Once the line containing "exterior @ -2" is found in the entries below, restate it and each following line word for word, stopping after the line containing "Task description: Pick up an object".

== Record extracts ==

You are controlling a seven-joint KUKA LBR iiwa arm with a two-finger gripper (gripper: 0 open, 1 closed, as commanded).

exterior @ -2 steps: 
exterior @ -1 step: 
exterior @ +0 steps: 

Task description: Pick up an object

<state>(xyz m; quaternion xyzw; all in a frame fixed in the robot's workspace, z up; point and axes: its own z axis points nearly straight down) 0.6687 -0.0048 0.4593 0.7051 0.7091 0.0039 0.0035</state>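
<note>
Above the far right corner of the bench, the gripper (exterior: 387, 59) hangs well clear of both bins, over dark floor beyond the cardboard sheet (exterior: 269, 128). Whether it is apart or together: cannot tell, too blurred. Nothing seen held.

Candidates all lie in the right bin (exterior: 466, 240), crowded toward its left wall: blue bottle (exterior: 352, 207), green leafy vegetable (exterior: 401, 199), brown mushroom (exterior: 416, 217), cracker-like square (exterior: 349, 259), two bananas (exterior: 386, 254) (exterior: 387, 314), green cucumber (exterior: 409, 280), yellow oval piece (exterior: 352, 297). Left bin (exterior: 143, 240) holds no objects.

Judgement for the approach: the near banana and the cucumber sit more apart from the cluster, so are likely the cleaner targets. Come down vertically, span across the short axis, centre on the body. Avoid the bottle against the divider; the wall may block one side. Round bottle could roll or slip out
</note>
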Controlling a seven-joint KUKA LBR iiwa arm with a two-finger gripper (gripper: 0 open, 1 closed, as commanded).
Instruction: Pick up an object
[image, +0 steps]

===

Solution to the problem —
exterior @ -2 steps: 
exterior @ -1 step: 
exterior @ +0 steps: 

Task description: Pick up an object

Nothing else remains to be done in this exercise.